After the Cloud Lifted tells the story of the Hiroshima atomic bomb and its aftermath, through the lives and recollections of a dozen survivors. Employing well-edited interviews and graphic footage of the devastation left by the bomb, the video focuses not on the political issues or on questions of blame but on the human experiences of the event: the physical and emotional costs, the humiliation of disfigurement, the acts of forgiveness and recovery that occurred over the next three decades.
The story is divided into eleven brief sections: Before the Bomb; Day of the Bomb (shown through a combination of photographs and cartoons); Art and Recovery; Dealing with Disfigurement; Hiding from Humiliation; Fighting Famine; Rags to Riches; Black Market; Preserving History; Befriending the Enemy; and A New Vision. Some, like Rags to Riches, narrate experiences of postwar financial success that have little apparent connection to the atom bomb story, while others (eg., Hiding from Humiliation) provide gripping accounts of personal tragedy and psychological triumph.
Most effective are the personal stories. Keiji Nakazawa, creator of the widely-read cartoon strip, Barefoot Gen, gives an almost unbearable account of the way his father, brother and sister burned to death, trapped beneath fallen timbers, while he and his mother stood helplessly by. Koko Tanimoto Kondo, a Christian minister's daughter, recounts the surge of forgiveness she experienced several years later when, angry and bent on revenge, she met a co-pilot from the Enola Gay, and heard him recount his own horror on seeing the destruction from the sky. "I saw his tear; my whole attitude changed," she said.

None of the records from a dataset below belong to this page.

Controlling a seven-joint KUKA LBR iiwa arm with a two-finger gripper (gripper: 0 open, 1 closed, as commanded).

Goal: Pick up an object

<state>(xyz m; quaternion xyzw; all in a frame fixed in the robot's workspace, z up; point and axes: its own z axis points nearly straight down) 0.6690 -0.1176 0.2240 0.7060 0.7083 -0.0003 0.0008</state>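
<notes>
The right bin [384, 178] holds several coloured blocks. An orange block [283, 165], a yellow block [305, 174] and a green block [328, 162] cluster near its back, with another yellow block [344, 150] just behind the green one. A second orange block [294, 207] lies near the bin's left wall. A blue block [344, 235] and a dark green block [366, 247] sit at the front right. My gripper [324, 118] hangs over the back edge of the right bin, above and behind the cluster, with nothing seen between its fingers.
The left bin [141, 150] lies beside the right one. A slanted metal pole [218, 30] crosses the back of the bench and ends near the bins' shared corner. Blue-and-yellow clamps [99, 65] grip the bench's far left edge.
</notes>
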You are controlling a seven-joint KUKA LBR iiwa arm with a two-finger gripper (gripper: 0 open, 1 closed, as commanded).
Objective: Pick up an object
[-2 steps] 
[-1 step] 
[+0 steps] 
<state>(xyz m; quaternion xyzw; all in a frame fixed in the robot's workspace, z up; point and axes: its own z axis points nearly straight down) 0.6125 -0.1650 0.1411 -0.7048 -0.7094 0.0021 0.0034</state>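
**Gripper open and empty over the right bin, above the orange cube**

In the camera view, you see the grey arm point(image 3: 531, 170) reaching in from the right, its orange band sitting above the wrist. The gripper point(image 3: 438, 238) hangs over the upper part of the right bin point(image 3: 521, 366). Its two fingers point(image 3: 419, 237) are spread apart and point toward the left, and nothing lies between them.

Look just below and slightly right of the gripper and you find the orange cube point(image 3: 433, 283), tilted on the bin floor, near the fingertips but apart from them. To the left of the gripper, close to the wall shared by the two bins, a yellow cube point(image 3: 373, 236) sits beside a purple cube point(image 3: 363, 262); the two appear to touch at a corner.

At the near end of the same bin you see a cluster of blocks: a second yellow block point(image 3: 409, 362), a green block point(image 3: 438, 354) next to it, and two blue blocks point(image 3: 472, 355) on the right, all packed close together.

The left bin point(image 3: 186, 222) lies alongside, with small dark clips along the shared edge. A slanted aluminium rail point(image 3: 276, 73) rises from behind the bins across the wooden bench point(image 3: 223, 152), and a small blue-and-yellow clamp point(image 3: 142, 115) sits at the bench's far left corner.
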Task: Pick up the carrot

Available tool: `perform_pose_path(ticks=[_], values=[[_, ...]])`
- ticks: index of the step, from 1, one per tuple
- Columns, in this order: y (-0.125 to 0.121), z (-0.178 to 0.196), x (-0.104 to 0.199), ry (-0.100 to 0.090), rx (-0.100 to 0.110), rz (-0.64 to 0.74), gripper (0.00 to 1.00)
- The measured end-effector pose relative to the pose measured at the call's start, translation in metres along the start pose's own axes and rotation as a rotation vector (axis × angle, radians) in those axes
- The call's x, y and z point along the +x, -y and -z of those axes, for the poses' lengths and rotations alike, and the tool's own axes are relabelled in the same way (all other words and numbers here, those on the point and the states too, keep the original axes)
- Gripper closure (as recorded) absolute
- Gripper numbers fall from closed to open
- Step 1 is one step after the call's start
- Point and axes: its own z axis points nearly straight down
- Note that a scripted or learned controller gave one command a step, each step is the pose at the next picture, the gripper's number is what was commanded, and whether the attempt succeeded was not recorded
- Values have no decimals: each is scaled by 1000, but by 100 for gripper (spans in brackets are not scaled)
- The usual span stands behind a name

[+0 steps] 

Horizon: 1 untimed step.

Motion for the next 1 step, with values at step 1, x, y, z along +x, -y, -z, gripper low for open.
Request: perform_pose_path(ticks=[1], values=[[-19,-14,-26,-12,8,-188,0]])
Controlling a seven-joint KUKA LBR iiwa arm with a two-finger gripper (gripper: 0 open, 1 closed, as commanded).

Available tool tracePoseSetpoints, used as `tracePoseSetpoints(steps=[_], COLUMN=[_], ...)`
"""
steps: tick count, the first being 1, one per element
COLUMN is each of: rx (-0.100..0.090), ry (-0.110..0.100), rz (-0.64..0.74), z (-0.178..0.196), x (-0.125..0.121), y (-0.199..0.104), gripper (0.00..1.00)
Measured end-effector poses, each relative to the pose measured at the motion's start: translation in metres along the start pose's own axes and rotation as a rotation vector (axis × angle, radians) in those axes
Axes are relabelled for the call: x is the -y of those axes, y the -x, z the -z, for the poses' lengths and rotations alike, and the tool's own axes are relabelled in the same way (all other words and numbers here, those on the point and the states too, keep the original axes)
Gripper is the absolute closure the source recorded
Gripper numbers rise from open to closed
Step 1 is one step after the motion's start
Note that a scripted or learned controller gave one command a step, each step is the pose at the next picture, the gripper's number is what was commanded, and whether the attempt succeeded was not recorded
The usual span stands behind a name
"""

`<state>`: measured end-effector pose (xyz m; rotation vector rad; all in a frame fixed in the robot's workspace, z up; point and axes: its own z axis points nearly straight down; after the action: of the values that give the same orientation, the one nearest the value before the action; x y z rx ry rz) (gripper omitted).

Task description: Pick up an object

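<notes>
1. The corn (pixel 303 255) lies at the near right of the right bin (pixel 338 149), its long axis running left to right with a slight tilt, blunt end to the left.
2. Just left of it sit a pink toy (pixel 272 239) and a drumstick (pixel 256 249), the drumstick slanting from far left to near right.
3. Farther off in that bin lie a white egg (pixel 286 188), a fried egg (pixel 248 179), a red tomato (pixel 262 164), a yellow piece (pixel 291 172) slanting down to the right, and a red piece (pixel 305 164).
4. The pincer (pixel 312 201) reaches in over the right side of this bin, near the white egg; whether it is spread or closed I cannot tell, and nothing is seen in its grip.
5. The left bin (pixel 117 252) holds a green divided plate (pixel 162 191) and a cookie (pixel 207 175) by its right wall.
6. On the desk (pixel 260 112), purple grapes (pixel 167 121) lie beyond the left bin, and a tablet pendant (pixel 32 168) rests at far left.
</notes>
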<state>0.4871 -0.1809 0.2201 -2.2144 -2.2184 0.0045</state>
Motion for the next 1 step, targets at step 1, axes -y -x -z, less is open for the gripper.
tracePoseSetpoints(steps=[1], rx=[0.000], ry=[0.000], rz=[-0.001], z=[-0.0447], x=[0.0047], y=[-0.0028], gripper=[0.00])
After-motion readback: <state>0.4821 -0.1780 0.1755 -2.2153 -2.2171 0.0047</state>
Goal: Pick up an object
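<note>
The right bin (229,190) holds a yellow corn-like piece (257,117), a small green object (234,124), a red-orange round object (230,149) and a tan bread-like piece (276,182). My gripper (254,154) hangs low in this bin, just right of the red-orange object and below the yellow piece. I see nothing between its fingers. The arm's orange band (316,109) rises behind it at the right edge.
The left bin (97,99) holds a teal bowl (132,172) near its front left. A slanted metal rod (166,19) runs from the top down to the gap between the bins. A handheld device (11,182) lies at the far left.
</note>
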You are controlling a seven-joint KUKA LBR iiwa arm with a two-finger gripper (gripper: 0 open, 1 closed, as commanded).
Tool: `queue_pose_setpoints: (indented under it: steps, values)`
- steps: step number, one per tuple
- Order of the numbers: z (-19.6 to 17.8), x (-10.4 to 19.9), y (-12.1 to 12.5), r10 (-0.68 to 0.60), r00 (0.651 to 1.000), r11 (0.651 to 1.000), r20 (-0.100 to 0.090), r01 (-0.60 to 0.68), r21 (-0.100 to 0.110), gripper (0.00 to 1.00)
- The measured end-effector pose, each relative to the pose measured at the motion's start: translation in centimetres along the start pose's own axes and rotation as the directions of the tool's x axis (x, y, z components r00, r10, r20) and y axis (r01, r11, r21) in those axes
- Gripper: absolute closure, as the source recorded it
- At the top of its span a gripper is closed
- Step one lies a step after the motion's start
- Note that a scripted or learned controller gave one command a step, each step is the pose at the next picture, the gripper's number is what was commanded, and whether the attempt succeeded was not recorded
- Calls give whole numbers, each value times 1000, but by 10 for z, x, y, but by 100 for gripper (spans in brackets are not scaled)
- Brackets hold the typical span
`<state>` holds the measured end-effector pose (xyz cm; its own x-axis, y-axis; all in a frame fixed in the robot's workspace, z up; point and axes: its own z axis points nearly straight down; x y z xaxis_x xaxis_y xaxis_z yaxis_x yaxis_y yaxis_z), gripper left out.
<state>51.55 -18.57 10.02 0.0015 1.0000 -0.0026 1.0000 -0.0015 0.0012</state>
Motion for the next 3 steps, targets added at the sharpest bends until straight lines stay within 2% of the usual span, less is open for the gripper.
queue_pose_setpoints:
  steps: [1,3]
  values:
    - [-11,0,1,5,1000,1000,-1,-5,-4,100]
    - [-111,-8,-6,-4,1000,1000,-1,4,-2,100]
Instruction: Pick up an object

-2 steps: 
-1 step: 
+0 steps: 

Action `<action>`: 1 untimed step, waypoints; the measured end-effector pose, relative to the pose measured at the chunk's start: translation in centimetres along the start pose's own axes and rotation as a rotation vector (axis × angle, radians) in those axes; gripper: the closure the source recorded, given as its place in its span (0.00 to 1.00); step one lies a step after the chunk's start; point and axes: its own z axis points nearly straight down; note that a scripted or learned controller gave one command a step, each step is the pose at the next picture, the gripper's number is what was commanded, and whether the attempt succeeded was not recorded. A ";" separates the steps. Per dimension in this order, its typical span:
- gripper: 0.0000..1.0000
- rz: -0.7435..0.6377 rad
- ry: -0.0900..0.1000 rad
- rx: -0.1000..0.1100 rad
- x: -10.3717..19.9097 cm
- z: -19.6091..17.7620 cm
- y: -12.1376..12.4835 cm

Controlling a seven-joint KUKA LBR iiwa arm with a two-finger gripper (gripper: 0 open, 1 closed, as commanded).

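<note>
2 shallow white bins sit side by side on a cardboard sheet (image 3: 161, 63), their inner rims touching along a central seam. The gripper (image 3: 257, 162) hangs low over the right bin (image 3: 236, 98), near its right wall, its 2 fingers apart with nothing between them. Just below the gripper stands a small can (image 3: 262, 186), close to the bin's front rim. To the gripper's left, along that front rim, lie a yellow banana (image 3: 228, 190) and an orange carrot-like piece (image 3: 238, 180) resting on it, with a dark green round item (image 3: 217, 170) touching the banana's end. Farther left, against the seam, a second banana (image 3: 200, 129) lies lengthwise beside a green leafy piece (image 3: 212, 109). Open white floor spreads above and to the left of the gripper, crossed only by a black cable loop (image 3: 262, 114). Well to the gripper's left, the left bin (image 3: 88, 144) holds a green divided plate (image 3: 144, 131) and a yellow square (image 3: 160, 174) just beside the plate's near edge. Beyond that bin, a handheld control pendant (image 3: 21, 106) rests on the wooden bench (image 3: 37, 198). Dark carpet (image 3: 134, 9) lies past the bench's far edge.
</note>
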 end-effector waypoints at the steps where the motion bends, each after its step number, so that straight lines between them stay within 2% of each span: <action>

Though the film footage from 1945 is graphic and disturbing, contemporary shots sometimes are stereotypical or over-dramatized. And while the film commendably avoids blame and easy generalizations about the war, the sections on peace and reconciliation sometimes dip into cliches, a certain American-centrism.
At the same time, the film raises many of the fundamental questions that students and civic groups will want to discuss: whether Japan would have used the bomb if it had had it; how the Japanese teach children about the war today (though one wishes the counterpart question about American education were also broached); whether the war and the bombs should be forgotten or remembered; what is required for the recovery of psychological health.
After the Cloud Lifted is likely to be most effective in middle and high school classes, as well as in some civic groups. While the scenes of destruction and suffering might be useful in introductory college and university courses, the issues are too thinly treated for wide use at that level.